Brent crude oil plunged 15% to $92 per barrel Wednesday morning before recovering slightly, wiping out $13 billion in speculative positions as Iran agreed to reopen the Strait of Hormuz under a two-week ceasefire with the United States. The crash — oil's biggest single-day drop since COVID lockdowns — reveals how much of the recent price surge came from war fears rather than actual supply disruptions.
Global stock markets surged on the news, with the S&P 500 closing up 2.5% and European indices posting even bigger gains. Germany's DAX jumped 4.7%, while Japan's Nikkei soared 5.4% as investors rushed back into risk assets.
The ceasefire announcement came after Trump's Tuesday evening ultimatum threatening that "a whole civilisation will die tonight" unless Iran reopened the crucial waterway by midnight GMT. Iranian Foreign Minister Abbas Araghchi responded that Tehran would ensure "safe passage through the Strait of Hormuz will be possible" if attacks against Iran ceased.

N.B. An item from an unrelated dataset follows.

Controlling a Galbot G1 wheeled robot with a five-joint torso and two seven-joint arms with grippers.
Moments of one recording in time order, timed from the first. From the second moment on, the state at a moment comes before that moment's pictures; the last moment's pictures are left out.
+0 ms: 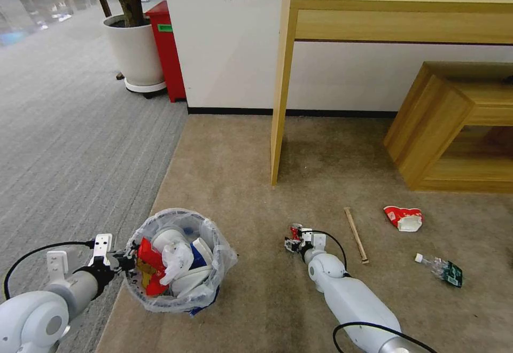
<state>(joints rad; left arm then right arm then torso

The dramatic price swing exposes how speculative premiums, not physical shortages, drove oil above $100 per barrel during the conflict. "Trump was likely wary about letting energy prices skyrocket by escalating the conflict," said Xavier Smith from AlphaSense. "That could have led to a self-inflicted economic wound that few would risk, especially given the looming pressure of approval ratings."
The $25 Billion Damage Bill
Even with the ceasefire, energy infrastructure across the Gulf remains severely damaged. Qatar's Ras Laffan industrial hub, which produces a fifth of global liquefied natural gas, has seen export capacity drop 17% with repairs taking up to five years.
Exxon reported Wednesday that its Middle East oil production fell 6% in Q1 2026 compared to 2025. Research firm Rystad Energy estimates total infrastructure repairs could cost over $25 billion and take years to complete.
The conflict's economic ripples extend far beyond oil prices. Airlines across Asia have raised fares and cut flights due to soaring jet fuel costs. Developing nations without sufficient refinery capacity or reserves have been hit hardest, according to Ichiro Kutani from Japan's Institute of Energy Economics.
Fragile Peace, Volatile Markets
Already on Wednesday, reports emerged of continued attacks in the region, which Pakistani Prime Minister Shehbaz Sharif said undermined "the spirit of peace process." Analyst Saul Kavonic from MST Marquee warned that full energy production won't resume until there's confidence in lasting peace.
"While a ceasefire is in place, it is still unlikely that energy production in the Middle East will fully resume until there is confidence of a lasting peace deal," Kavonic said. Some ships have passed through the strait in recent days, though far fewer than usual.
The two-week ceasefire timeline suggests both sides view this as a temporary pause rather than a permanent resolution. Energy markets, having been burned by geopolitical volatility, may price in continued risk premiums even as tankers resume normal passage through the world's most crucial oil chokepoint.